Truck drivers are a commodity -- a very expendable commodity. I spent a year in Hen...'s office, hiring the drivers. Very nasty business. I went back on the road.
And for the first time in a couple of decades, in this economy, there is no driver shortage. So the carriers can happily run a revolving door for hopeful "owner-operators".
I just talked to my brother who lives in Norway and used to run a small fleet of delivery vans. He said they do the same shit there. It's in the nature of the industry, the dream of working for yourself, and the vulnerability of the folks who have to resort to truck driving for a living. (Like me.)
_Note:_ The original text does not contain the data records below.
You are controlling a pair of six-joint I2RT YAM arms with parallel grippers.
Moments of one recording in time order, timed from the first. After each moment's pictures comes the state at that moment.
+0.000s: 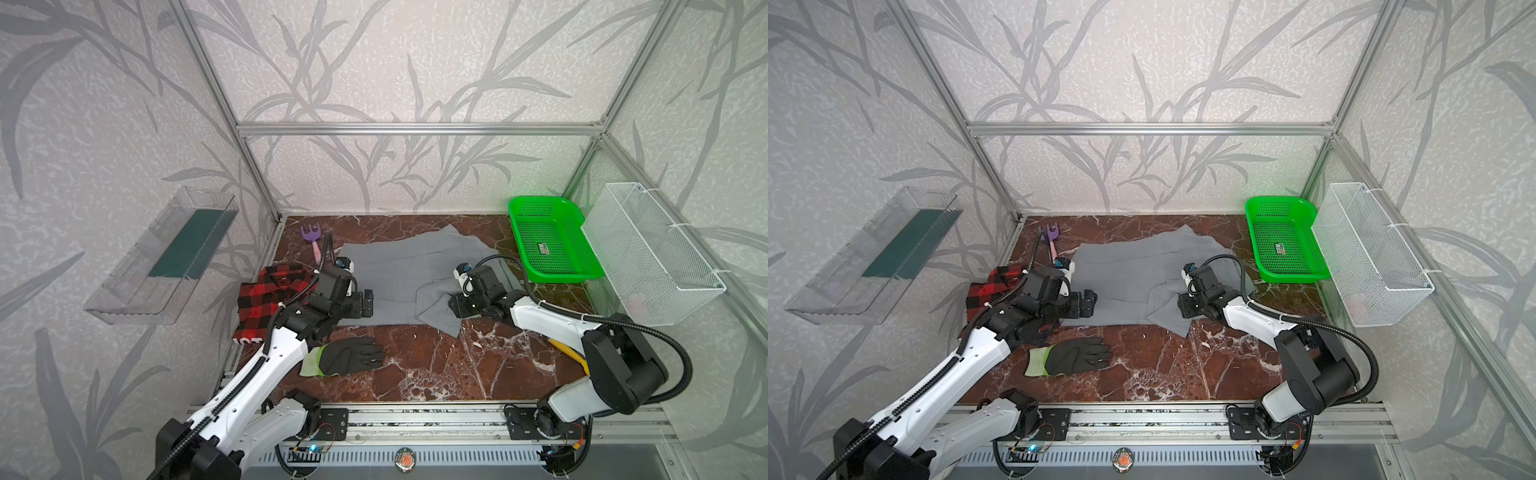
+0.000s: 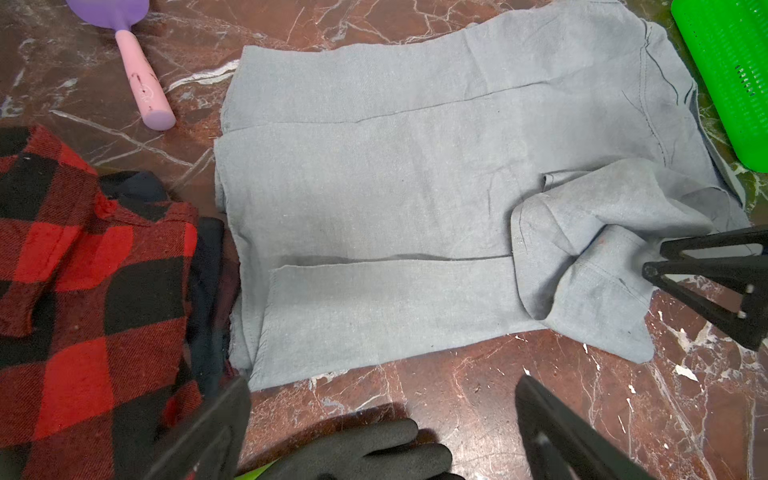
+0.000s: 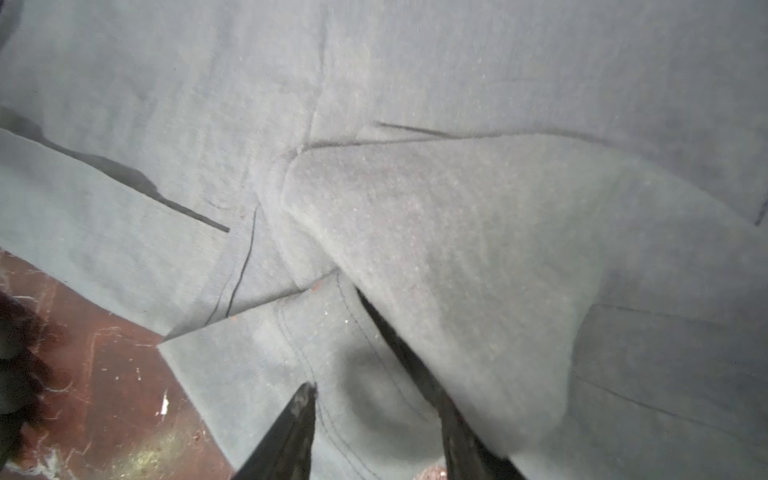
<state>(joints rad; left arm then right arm) -0.43 0.99 0.83 -0.64 -0.10 -0.34 0.52 1.54 0.80 -0.19 -0.09 0.25</state>
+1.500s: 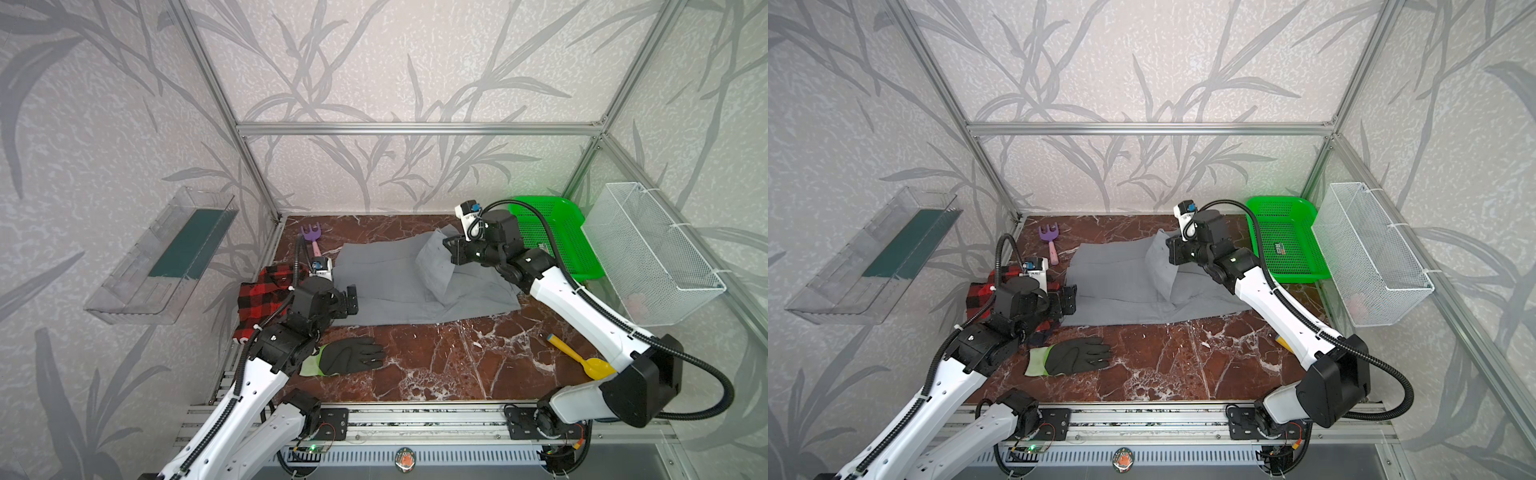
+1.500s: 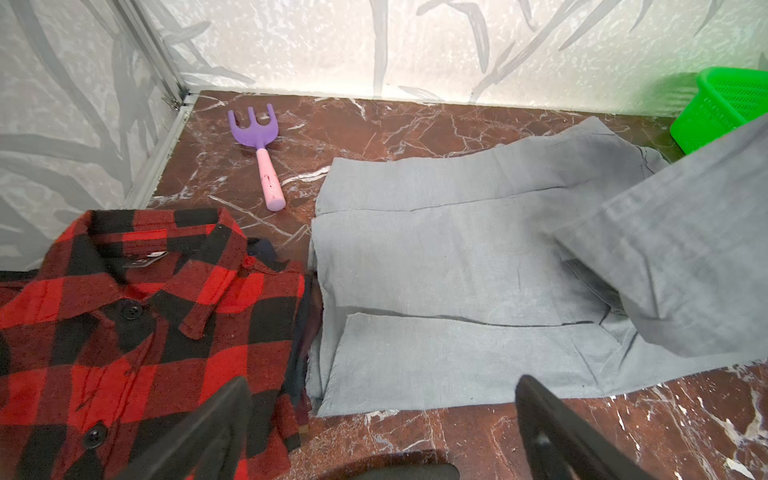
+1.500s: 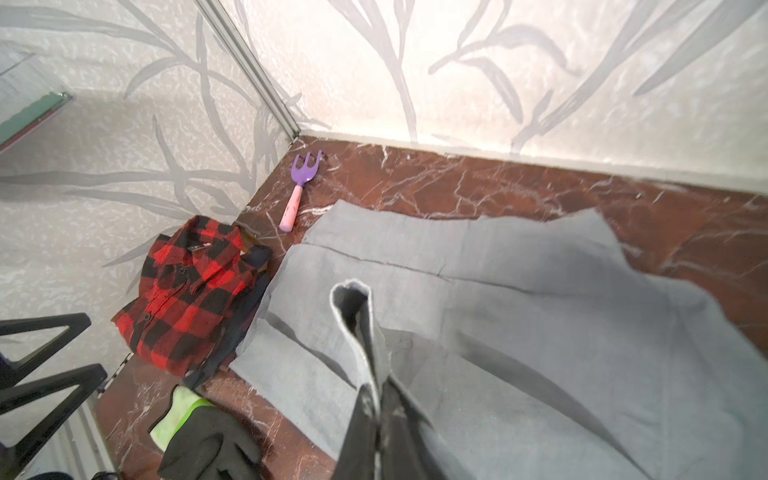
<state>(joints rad) -0.43 0.76 0.81 -0.63 -0.31 -0.32 0.51 1.46 1.39 -0.39 -0.18 0.27</state>
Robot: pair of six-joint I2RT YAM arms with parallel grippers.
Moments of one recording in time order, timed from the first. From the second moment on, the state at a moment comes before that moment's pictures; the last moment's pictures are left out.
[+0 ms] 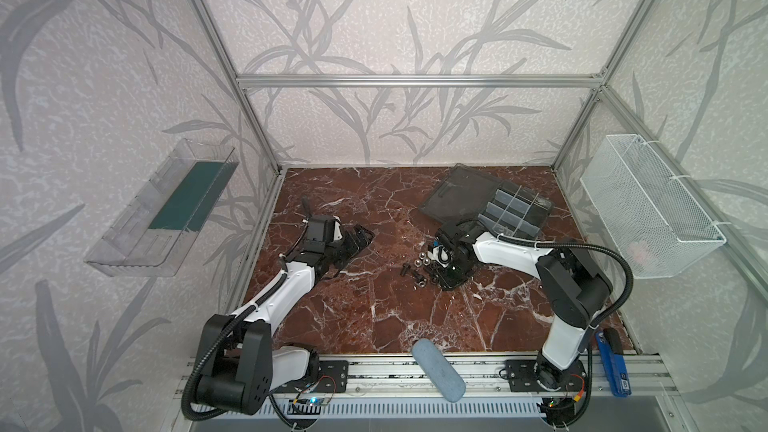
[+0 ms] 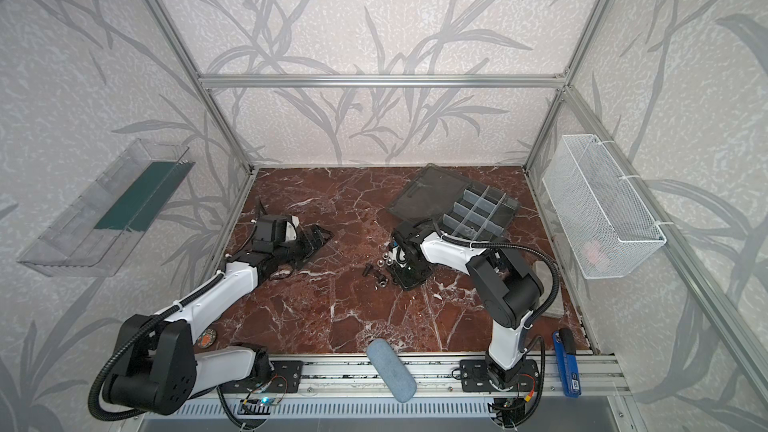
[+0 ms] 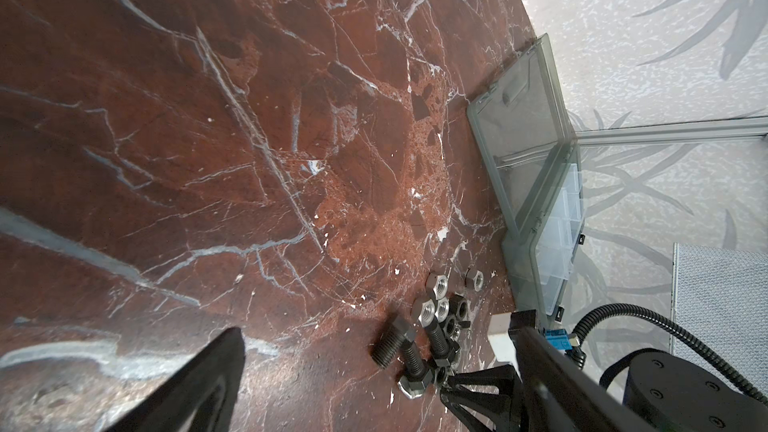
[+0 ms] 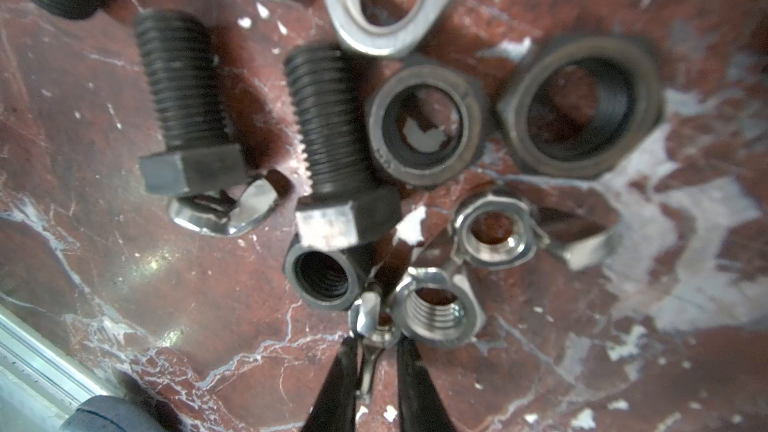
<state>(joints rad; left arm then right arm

SOME company drivers get into a good situation. And SOME O/Os do very well. As a company driver at Hen..., I almost made my own rules, because I'm so valuable -- my work is so reliable and cost-efficient. But I work very hard to maintain that standard. So hard, I could not take it any more -- I have not set foot in a truck in 18 months. Luckily, I can go back, part time, anytime I want -- and do their dirty work again, by the mile, loaded and empty. That "dirty work" consists mostly of recovering trucks that drivers have abandoned somewhere in the country. I've picked up trucks in the guys own driveway, in truckstops, drop yards, shopping center lots.... Once in a while the guy hasn't quit, but is being fired -- and nobody told him yet, nor me. Can you say "repo man"?
Being around this work since 1982, I have developed the opinion that there are very few legitimate opportunities for a man with his own truck. And the "one dollar trucks" are at the bottom of the list of the not-so-legitimate.
That concludes today's sermon. As you were.